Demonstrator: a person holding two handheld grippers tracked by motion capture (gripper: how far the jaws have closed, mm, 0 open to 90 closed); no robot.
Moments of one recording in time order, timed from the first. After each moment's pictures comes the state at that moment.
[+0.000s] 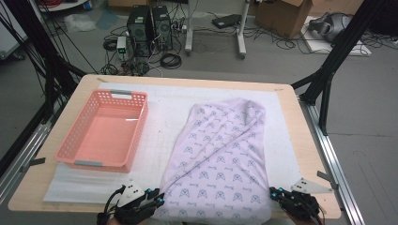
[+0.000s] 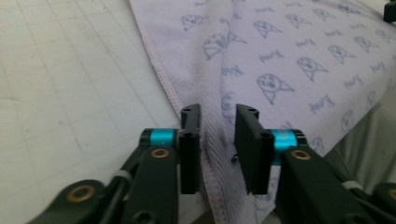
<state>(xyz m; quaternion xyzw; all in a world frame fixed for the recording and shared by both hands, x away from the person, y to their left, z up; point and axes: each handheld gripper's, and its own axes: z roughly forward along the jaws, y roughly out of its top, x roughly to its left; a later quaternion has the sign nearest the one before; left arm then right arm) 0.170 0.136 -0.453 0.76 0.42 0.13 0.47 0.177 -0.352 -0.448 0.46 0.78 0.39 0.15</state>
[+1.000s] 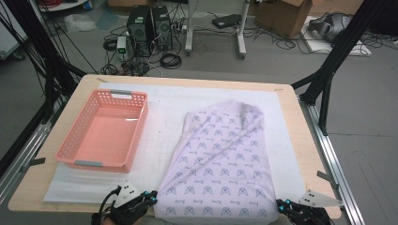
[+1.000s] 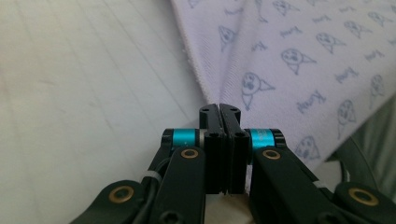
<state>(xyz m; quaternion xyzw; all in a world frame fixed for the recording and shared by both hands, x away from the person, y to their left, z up) 0.161 0.144 -0.458 0.77 0.42 0.14 0.45 0.147 -0.366 -0.445 0.43 0.81 0.37 0.14</state>
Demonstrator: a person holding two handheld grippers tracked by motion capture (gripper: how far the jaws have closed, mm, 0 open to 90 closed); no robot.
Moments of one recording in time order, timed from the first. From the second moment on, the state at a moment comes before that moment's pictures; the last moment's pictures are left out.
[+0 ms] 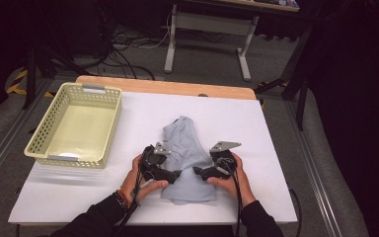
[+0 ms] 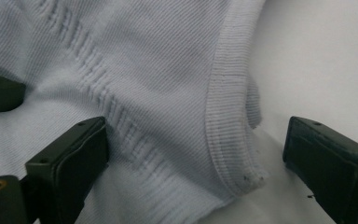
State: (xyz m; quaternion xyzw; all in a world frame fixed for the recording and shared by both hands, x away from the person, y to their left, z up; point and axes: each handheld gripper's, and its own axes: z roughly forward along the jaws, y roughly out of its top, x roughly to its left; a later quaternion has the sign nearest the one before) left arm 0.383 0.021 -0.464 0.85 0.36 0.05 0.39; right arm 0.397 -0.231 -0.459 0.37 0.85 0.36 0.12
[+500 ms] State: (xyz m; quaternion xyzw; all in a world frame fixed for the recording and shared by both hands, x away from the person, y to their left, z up) left arm 0.380 0.023 -0.461 0.85 0.31 0.01 0.42; right arm 0.390 -0.229 -0.457 0.32 0.85 0.41 0.06
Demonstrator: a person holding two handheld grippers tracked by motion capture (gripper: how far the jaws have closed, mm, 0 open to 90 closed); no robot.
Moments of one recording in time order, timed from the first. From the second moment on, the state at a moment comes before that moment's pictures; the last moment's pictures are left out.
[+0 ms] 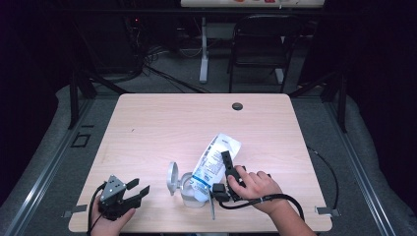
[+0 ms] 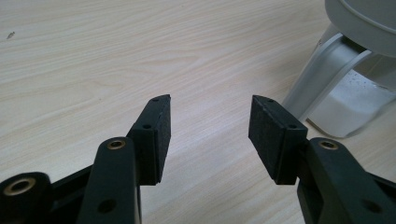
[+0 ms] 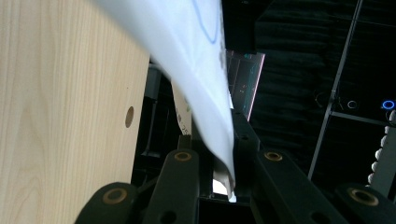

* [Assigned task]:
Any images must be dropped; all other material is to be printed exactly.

* [Solution below]:
Demonstrator: a person holding two handheld grippers tracked by motion capture (gripper: how far the jaws have closed, mm, 0 open to 90 closed); no robot.
Moments of one recording in time order, timed from the first. After each moment's pictures comes the state at that moment.
[+0.000s] 
[+0.000s] 
<state>(xyz m; quaternion xyzw; all in a world frame fixed for the recording and shared by both hands, x away from the person, y to their left, z up; point and axes: each handheld gripper's, and its own axes: z roughly forward along the jaws, y roughly out of its top, x roughly to its left; a later quaternion has the sign nearest the one before; left arm then right arm) 0.170 0.136 -0.453 0.76 0.42 0.13 0.47 0.177 -0.352 -0.448 0.46 0.78 0.39 0.15</state>
[+1.000s] 
[+1.000s] 
<state>(xyz m; quaternion xyzw; all in a world frame fixed for the recording and shared by both hands, x away from the person, y to their left, z up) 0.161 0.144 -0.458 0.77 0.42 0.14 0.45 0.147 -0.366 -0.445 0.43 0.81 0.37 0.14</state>
Demonstrator: a person holding two handheld grippers tracked by motion capture (gripper: how far the jaws have closed, mm, 0 open to 90 closed); no robot.
Moments of one recording in time order, timed from the first. From the second moment on, the state at a moment comes before that moment's pictures; the last moment's pictures are left out.
[+0 ms] 
[+0 ms] 
State: (xyz m; quaternion xyzw; all in a world frame fixed for the recording and shared by both hands, x away from the person, y to their left, z up; point and axes: each handheld gripper's, and its own axes: z roughly forward along the jaws, y roughly out of its top, x roughly to its left; a later quaternion has the sign nearest the one before) left arm 0.383 0.021 -0.464 0.85 0.36 0.05 0.39; right arm 0.397 -0.231 -0.459 0.37 0.85 0.36 0.12
[+500 ms] State: (xyz m; quaternion xyzw; all in a world frame fixed for the recording and shared by both hands, x away from the person, y to their left, z up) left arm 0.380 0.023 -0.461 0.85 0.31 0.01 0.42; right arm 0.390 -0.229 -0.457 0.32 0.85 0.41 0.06
Demonstrator: a person holding two handheld grippers tracked by motion capture (gripper: how far the jaws have closed, mm, 0 open to 90 closed); no robot.
Moments of one recording in time order, timed from the first. From the second moment on, the state at a moment comes before that moment's pictures; the last moment's pictures are left out.
[+0 ms] 
[+0 ms] 
[+0 ms] 

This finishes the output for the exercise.